TASK REQUIREMENTS —
Filter the entries beneath this task, copying only the lines that hold the word "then".

SUPPLIED INFORMATION —
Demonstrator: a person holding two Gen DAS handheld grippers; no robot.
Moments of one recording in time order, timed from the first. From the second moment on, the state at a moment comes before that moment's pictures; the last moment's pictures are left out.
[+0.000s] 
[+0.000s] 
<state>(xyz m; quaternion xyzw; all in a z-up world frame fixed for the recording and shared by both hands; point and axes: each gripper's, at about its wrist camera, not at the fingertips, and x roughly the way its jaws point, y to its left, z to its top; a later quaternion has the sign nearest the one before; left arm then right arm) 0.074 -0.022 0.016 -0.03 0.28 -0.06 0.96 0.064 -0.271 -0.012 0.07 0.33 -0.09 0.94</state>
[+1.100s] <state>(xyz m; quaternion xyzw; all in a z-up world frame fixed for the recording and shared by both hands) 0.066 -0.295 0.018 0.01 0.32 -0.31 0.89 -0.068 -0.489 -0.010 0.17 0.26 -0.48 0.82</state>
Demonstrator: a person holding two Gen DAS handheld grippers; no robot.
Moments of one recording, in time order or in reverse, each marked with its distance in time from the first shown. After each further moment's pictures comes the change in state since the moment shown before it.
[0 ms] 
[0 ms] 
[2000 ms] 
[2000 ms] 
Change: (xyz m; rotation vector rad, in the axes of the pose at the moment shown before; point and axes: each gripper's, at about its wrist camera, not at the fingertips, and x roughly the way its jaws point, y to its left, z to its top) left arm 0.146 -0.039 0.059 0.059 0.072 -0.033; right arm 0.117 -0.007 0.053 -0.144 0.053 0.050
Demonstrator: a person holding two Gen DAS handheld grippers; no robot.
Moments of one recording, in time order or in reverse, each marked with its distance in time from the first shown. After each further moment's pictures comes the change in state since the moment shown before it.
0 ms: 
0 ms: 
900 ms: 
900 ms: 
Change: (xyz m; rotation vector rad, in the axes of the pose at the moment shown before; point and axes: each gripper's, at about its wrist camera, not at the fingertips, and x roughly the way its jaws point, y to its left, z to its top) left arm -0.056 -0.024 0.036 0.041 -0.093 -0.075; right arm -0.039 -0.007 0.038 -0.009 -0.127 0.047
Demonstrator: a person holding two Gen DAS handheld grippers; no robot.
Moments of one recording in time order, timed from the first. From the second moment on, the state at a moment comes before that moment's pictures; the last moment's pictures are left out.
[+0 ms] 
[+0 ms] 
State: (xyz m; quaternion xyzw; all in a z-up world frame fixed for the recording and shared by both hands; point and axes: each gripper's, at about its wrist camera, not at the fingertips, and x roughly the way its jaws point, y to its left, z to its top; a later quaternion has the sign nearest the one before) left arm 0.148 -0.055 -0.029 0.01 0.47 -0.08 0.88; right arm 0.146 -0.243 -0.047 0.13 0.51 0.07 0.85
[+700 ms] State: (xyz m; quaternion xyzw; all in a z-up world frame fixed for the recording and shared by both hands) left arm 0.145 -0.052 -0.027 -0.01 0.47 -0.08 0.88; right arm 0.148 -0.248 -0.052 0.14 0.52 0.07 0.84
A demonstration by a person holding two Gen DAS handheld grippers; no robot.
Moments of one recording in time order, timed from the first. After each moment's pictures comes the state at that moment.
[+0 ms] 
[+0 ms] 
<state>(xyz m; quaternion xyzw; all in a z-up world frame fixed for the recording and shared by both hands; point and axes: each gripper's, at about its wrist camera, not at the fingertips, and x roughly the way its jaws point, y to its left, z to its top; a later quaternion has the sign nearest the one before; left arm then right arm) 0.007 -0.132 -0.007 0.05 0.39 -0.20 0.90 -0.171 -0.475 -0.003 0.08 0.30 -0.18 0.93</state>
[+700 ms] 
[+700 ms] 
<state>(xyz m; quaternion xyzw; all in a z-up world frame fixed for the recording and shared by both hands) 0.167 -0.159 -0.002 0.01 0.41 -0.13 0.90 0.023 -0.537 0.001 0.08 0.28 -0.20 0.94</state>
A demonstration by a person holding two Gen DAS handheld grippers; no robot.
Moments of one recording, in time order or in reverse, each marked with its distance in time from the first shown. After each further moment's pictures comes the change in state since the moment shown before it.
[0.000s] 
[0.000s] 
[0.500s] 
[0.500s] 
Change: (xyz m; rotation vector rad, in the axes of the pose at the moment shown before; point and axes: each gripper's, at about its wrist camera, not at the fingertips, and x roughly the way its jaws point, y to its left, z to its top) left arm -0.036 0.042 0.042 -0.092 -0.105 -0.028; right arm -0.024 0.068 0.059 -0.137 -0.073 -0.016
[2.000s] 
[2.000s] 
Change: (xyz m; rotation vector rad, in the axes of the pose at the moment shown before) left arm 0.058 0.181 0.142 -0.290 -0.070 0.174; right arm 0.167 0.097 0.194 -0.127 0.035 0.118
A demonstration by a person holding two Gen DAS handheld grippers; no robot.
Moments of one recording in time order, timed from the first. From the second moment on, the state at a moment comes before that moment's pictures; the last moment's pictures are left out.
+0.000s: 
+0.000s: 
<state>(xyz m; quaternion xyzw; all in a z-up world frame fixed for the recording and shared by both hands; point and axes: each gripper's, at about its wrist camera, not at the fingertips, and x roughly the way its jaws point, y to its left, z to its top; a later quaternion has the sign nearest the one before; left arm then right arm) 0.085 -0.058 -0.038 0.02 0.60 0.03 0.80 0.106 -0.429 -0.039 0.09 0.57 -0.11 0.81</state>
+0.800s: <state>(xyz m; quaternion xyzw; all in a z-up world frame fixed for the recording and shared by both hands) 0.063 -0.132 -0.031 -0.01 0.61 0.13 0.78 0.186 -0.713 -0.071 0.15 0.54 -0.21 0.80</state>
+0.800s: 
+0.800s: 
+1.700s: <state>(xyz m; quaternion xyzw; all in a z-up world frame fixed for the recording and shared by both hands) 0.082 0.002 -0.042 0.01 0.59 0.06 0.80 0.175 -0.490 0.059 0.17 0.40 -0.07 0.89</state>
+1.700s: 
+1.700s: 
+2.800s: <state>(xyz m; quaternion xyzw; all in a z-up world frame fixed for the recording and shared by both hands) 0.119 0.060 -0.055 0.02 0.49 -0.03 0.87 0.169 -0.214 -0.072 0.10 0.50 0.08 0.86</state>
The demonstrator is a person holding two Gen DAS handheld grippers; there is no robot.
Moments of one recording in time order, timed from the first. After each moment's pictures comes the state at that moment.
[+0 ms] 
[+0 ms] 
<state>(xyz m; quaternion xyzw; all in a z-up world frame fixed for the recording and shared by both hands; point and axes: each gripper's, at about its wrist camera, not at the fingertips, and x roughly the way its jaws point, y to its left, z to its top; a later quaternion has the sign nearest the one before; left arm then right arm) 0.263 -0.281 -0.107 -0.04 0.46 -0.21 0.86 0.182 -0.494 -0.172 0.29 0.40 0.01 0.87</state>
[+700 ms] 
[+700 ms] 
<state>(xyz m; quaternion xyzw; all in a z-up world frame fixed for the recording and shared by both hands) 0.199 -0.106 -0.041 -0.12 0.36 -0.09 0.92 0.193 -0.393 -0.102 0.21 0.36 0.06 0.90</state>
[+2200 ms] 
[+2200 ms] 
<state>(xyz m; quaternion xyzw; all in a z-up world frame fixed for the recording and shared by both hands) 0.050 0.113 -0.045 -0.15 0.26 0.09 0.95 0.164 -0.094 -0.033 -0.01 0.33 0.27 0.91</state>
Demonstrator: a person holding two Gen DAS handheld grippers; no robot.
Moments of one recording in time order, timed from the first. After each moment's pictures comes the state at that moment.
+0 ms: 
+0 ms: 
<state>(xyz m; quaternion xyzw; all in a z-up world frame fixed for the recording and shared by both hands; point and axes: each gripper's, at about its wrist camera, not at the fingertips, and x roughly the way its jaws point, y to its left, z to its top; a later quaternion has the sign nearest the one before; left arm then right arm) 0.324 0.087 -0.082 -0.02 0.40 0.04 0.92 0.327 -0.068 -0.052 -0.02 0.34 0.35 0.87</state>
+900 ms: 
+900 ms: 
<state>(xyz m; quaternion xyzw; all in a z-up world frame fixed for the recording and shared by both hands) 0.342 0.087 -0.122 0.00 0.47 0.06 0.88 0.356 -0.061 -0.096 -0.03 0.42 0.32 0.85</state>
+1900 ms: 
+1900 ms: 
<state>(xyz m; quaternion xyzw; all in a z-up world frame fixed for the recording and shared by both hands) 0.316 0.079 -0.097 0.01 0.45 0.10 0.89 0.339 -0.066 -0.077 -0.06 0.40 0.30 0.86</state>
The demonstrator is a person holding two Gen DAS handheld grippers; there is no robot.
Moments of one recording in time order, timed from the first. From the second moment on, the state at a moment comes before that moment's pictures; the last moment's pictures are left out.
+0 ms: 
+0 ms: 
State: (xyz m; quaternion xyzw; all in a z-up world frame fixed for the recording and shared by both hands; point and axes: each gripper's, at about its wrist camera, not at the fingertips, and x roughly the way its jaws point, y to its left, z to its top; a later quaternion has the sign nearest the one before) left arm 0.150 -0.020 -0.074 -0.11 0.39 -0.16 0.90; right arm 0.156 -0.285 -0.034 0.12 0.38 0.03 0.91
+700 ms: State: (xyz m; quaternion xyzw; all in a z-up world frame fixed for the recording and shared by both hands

REPLY TO THE TASK —
<state>(xyz m; quaternion xyzw; all in a z-up world frame fixed for the recording and shared by both hands; point and axes: each gripper's, at about its wrist camera, not at the fingertips, and x roughly the way its jaws point, y to its left, z to its top; a later quaternion has the sign nearest the one before; left arm then right arm) 0.074 -0.022 0.016 -0.03 0.28 -0.06 0.96 0.064 -0.271 -0.012 0.07 0.33 -0.09 0.94</state>
<state>(xyz m; quaternion xyzw; all in a z-up world frame fixed for the recording and shared by both hands; point and axes: each gripper's, at about its wrist camera, not at the fingertips, and x roughly the way its jaws point, y to its left, z to its top; a later quaternion has the sign nearest the one before; left arm then right arm) 0.007 -0.132 -0.007 0.05 0.39 -0.20 0.90 -0.171 -0.475 -0.003 0.08 0.30 -0.18 0.93</state>
<state>(xyz m; quaternion xyzw; all in a z-up world frame fixed for the recording and shared by both hands; point and axes: each gripper's, at about its wrist camera, not at the fingertips, and x roughly the way its jaws point, y to its left, z to its top; a later quaternion has the sign nearest the one before; left arm then right arm) 0.085 -0.058 -0.038 0.02 0.60 0.03 0.80 0.106 -0.429 -0.039 0.09 0.57 -0.11 0.81</state>
<state>(xyz m; quaternion xyzw; all in a z-up world frame fixed for the recording and shared by both hands; point and axes: each gripper's, at about its wrist camera, not at the fingertips, and x roughly the way its jaws point, y to its left, z to its top; a later quaternion has the sign nearest the one before; left arm then right arm) 0.263 -0.281 -0.107 -0.04 0.46 -0.21 0.86 0.182 -0.494 -0.172 0.29 0.40 0.01 0.87</state>
<state>(xyz m; quaternion xyzw; all in a z-up world frame fixed for the recording and shared by both hands; point and axes: each gripper's, at about its wrist camera, not at the fingertips, and x roughly the way its jaws point, y to its left, z to its top; a later quaternion has the sign nearest the one before; left arm then right arm) 0.324 0.087 -0.082 -0.02 0.40 0.04 0.92 0.327 -0.068 -0.052 -0.02 0.34 0.35 0.87</state>

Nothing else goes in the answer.